The mastermind of the Kremlin’s political strategy was Vladislav Surkov, a Chechen-born advertising genius with a background in military intelligence who in the 1990s had worked for the banks of three of Russia’s oligarchs, including Mikhail Khodorkovsky. He joined Aleksandr Voloshin’s staff while Yeltsin was still president, and more than anyone else he helped craft Putin’s public image and engineered his political strategies. He was youthful and deeply cynical, a fan of American rap music—he kept a picture of Tupac Shakur next to one of Putin—and Shakespeare, whose work he considered a font of political inspiration.

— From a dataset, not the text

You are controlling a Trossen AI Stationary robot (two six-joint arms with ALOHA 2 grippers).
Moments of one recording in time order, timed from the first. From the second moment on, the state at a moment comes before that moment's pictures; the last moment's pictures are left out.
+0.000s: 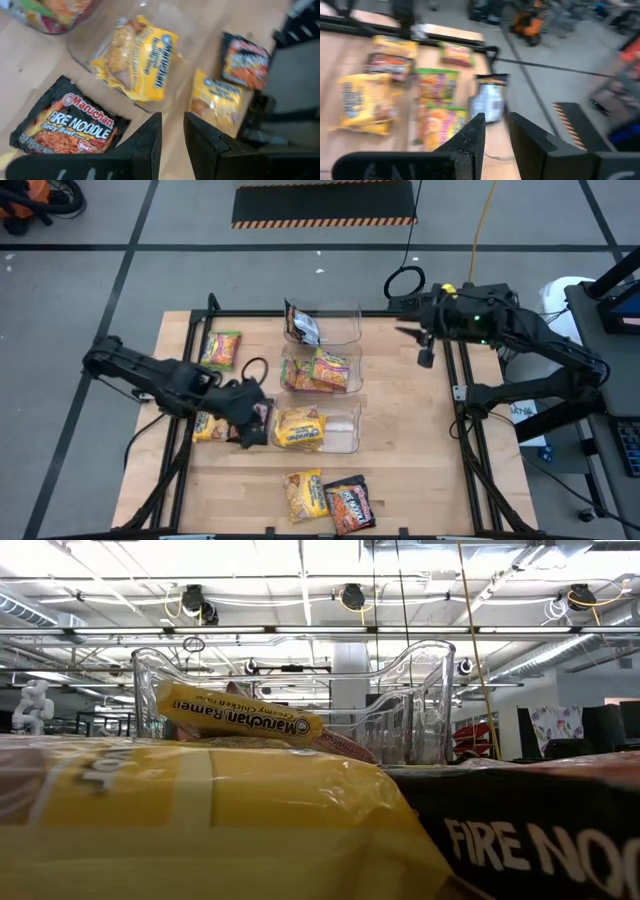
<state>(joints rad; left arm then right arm) -0.37 1.30 1.37 -1.11 -0.11 -0.91 -0.25 1.00 1.36 -0.81 0.11 -0.30</state>
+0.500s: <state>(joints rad) -0.65 1.19 1.37 -1.31 -0.35 -1.02 0.01 1.18 1.36 -0.79 0.21 -0.19</state>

As a Russian novelist and activist, Eduard Limonov, once said, Surkov had “turned Russia into a wonderful postmodernist theater, where he experiments with old and new political models.”
28

In April 2002, Surkov overturned the Duma’s leadership in what became known as the “portfolio putsch.” The Kremlin’s allies ousted the Communists from the committee posts that Putin had offered them shortly after the elections in 1999, while the Communist speaker, Gennady Seleznyov, threw his support to the Kremlin and abandoned his party colleagues. Putin, as aloof as a tsar from the petty squabbles of the dukes and boyars, had effectively decapitated the Communist leadership. Gennady Zyuganov, the party’s chief, who had once seemed a serious threat to Yeltsin’s Kremlin, could only sputter in protest. “Even
when tipsy, Yeltsin had the courage to gather leaders of different factions in critical moments and look for a solution together, rather than starting a new war,” he said bitterly.
29

The motive for Putin’s reshuffling of the legislative leadership became clear two weeks later when he delivered his annual address to the Federal Assembly, which comprised the upper and lower houses of parliament. In the Marble Hall of the Kremlin Presidium, Putin touted his accomplishments—a drop in unemployment, rising incomes, a balanced budget, Russia’s return to its position as the world’s second-largest oil producer—but he lamented the “large and clumsy” bureaucracy of the government, the unreformed ministries that still acted as “branches of a centralized economy.” He needed a parliamentary majority not to debate the issues but to pass the legislation the Kremlin needed to impose solutions. And for an hour, he listed a host of liberal reforms intended to transform the judiciary, to create a mortgage system to expand the housing market, to end the draft and introduce a professional volunteer military, and to write regulations that would hasten Russia’s membership in the World Trade Organization. It was an ambitious agenda, and he now had few obstacles to imposing it.